### WHAT YOU HAVE TO DO
Copy, from the entries below, each line in which the string "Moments" appears.
[EXTRACTED DATA]
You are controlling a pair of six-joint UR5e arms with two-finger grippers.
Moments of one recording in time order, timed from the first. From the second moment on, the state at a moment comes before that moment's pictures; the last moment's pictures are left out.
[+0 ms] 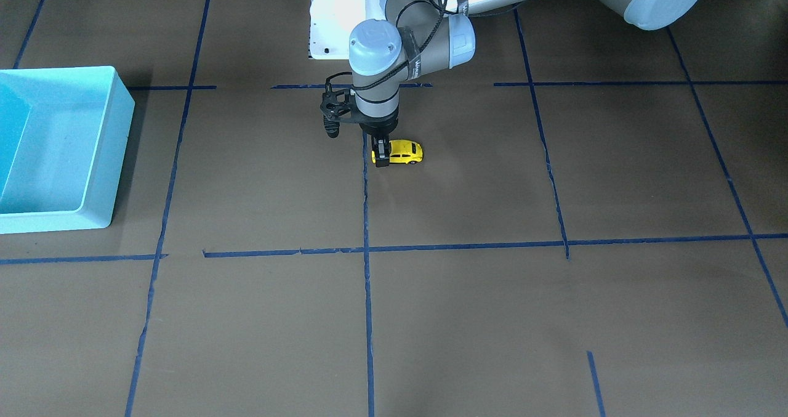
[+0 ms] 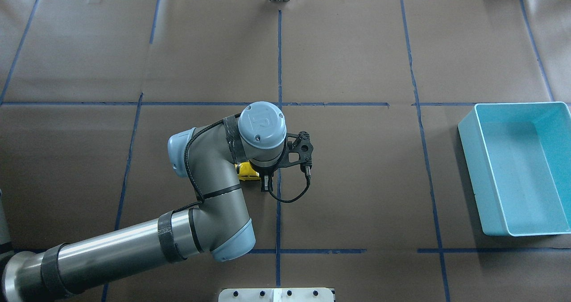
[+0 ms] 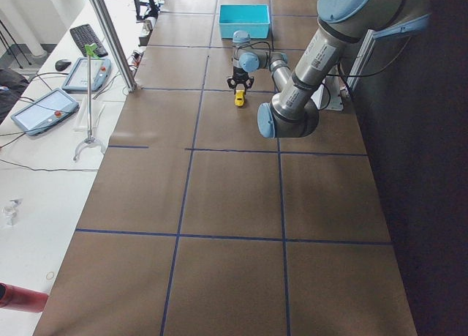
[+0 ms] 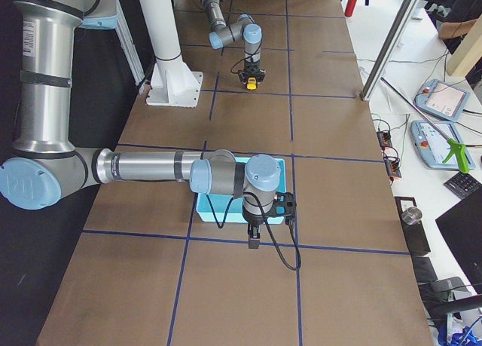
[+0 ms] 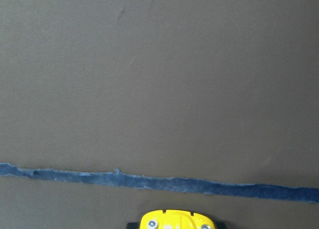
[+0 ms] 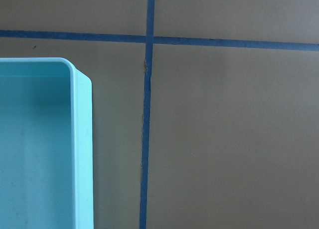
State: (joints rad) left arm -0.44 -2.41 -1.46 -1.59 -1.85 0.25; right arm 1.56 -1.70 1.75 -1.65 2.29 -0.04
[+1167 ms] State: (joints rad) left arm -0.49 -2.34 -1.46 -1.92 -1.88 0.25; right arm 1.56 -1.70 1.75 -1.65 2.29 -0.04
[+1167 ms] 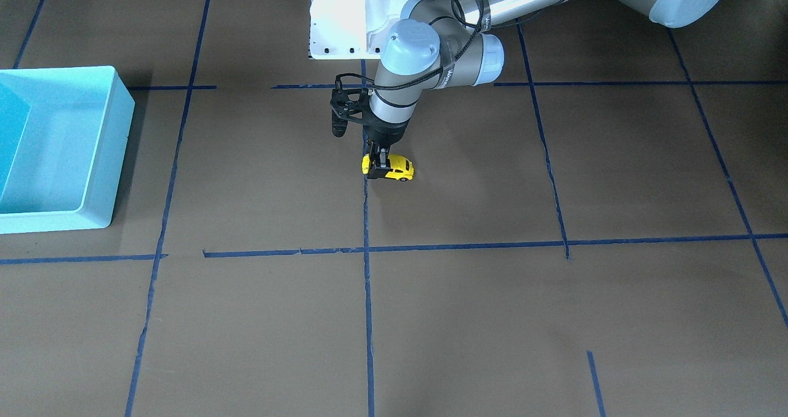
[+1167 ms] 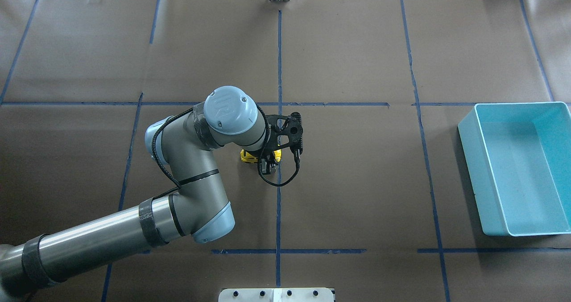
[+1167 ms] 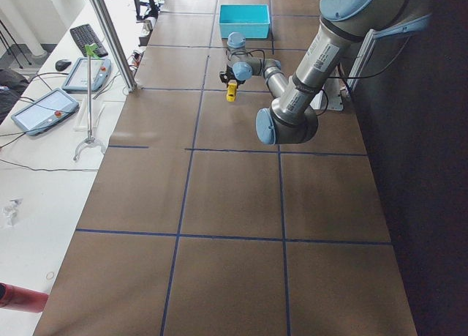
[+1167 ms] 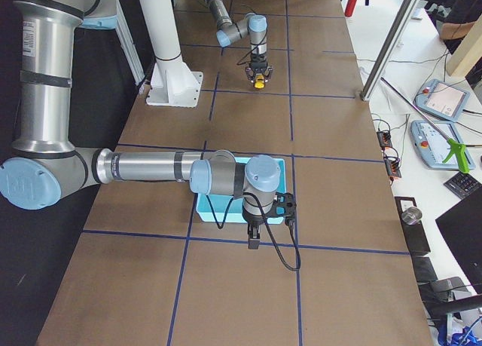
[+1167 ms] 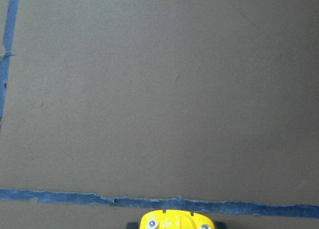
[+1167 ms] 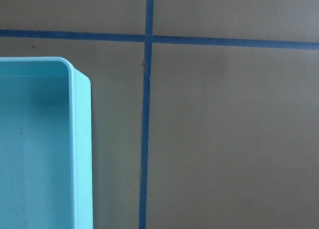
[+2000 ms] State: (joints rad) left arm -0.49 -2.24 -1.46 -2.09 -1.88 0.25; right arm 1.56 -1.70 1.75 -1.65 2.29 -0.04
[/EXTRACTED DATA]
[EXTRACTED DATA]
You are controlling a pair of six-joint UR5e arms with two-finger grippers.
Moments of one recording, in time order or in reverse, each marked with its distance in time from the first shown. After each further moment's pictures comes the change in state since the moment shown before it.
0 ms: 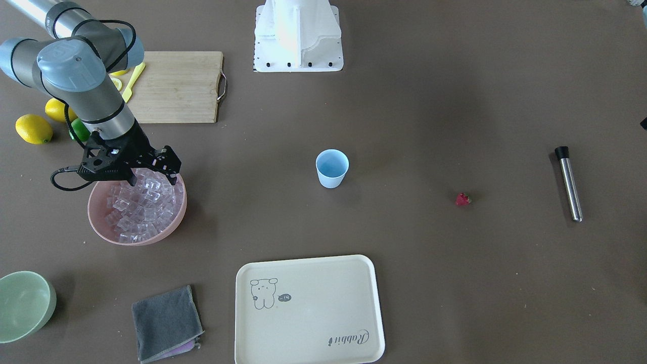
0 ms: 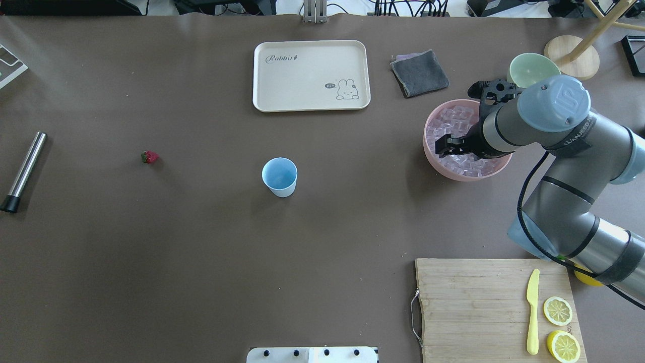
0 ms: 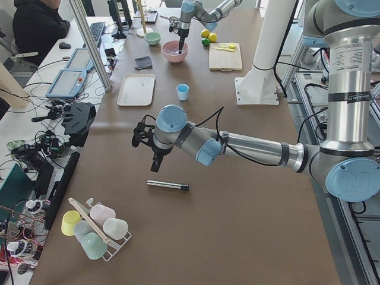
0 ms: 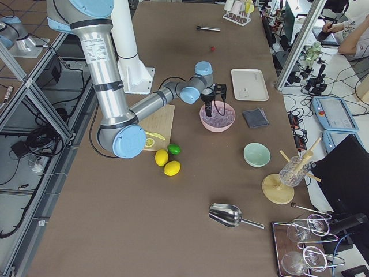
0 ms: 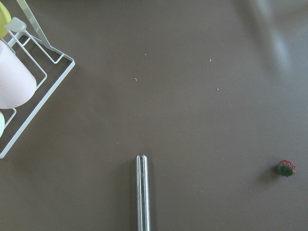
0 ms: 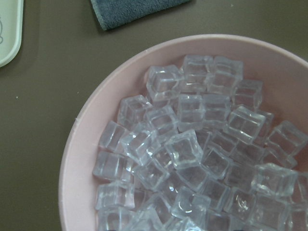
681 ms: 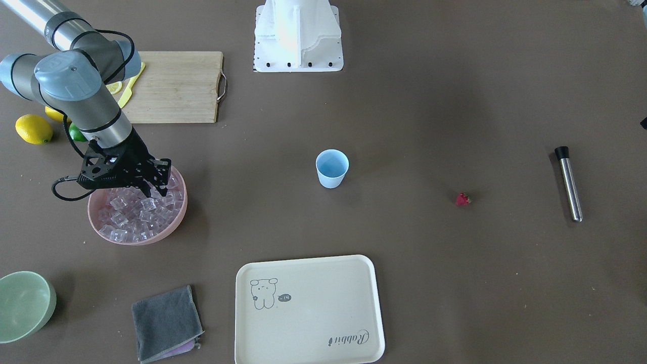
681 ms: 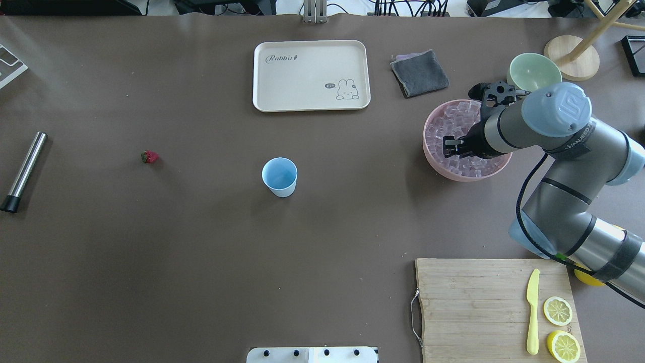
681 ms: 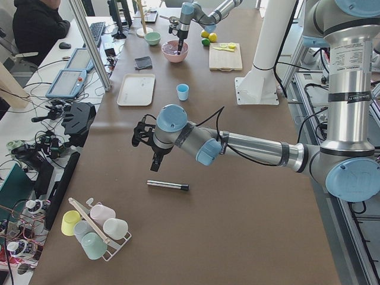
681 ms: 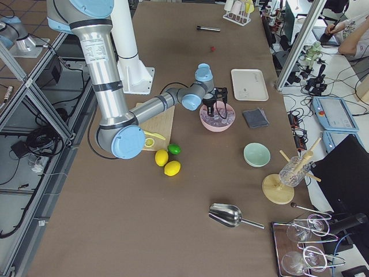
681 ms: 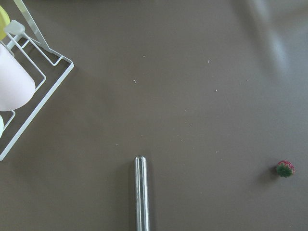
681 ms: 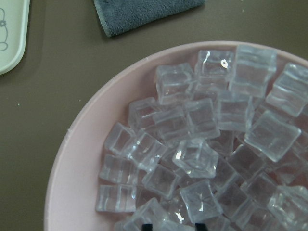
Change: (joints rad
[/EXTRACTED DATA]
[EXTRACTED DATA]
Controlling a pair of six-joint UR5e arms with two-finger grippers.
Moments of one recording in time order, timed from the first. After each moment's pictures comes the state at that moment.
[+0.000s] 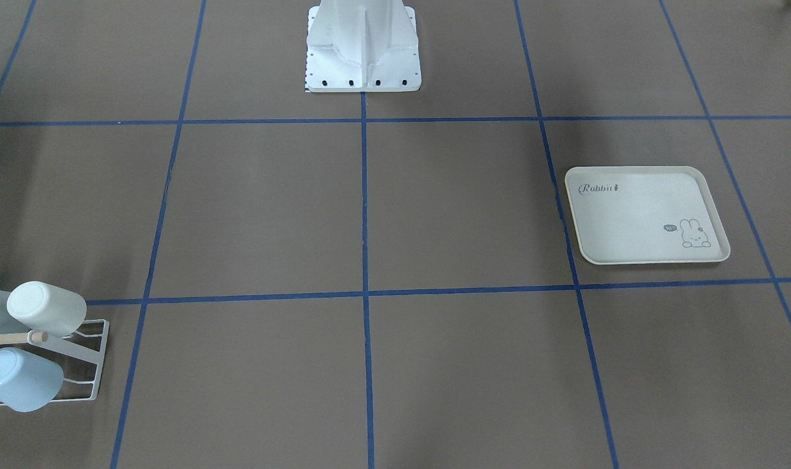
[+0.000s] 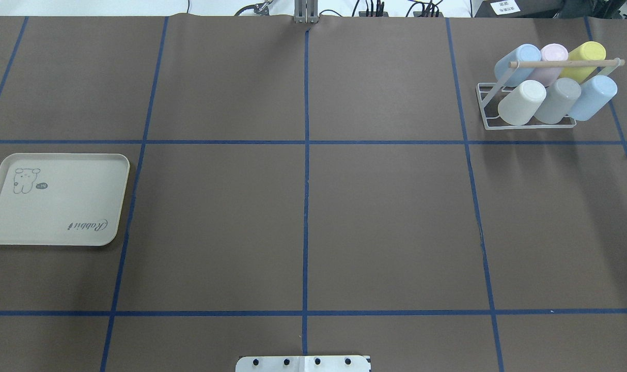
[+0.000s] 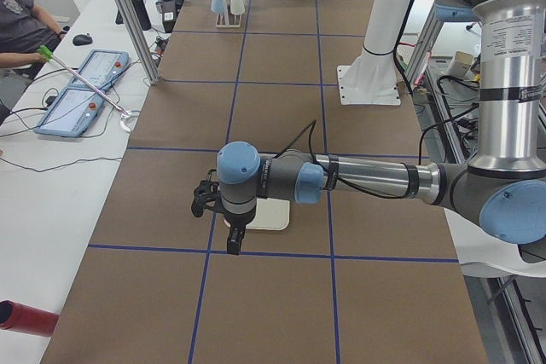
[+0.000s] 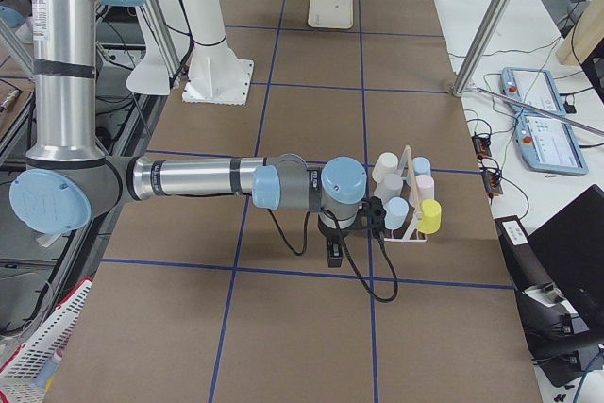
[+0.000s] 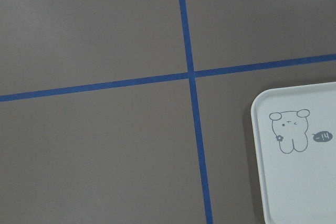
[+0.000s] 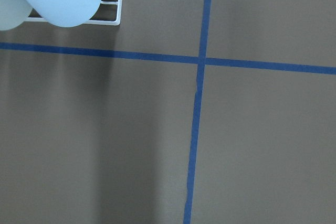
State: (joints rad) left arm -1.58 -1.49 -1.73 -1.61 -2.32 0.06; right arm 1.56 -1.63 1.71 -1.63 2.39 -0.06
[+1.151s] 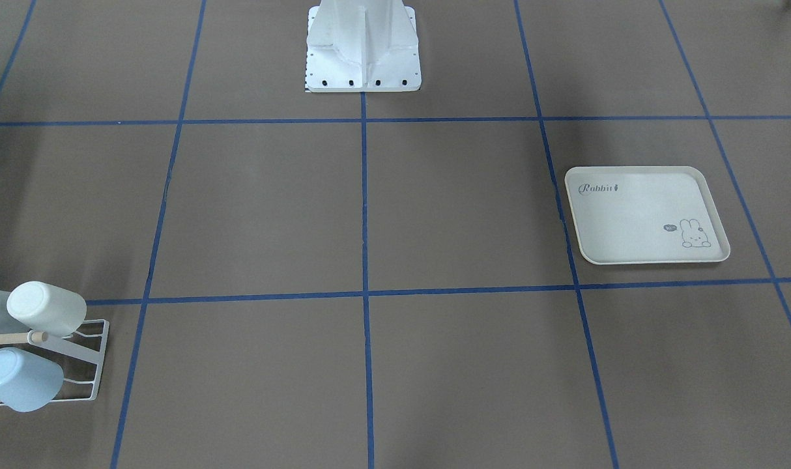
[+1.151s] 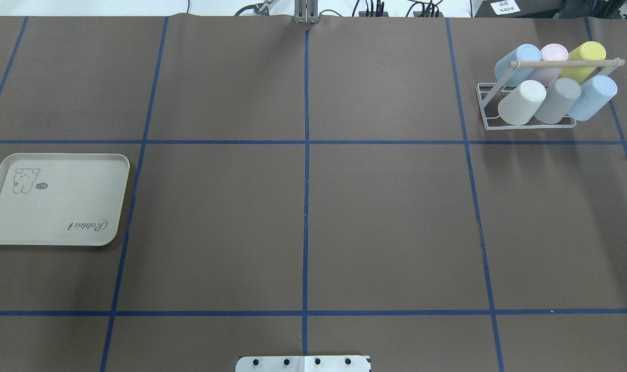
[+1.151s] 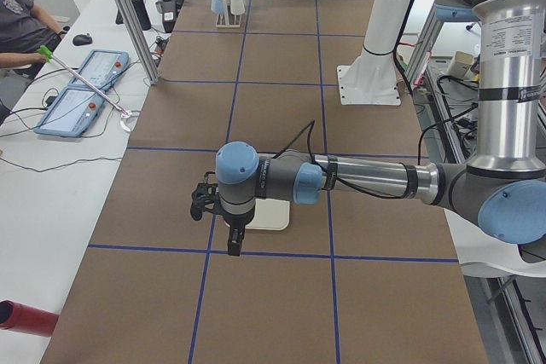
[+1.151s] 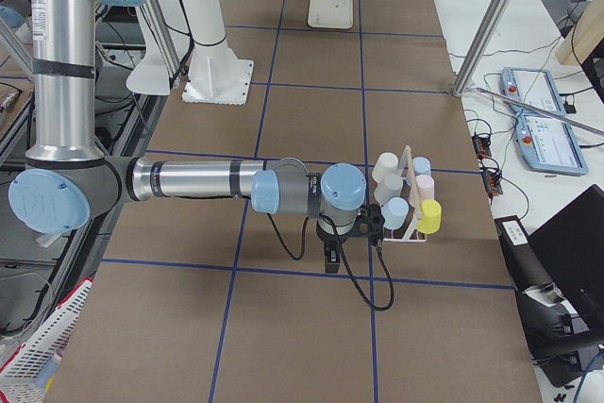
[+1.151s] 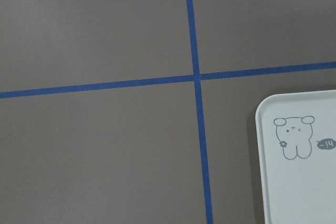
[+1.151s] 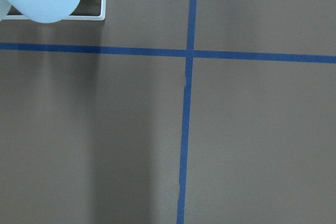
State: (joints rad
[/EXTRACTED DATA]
### SOLUTION FOR THIS EXERCISE
Moments of one recording in time order, timed from the first. From the second moment on, the state at a moment comes before that moment's pictures; the last moment's pictures are left out.
Moments of one recording, in time order or in reverse, each marked with its distance in time from the first shown. After each further moment's pictures comes the change in state since the moment shown before it.
Moments of one recording in time order, timed from the first. After each moment's pictures comes the state at that moment.

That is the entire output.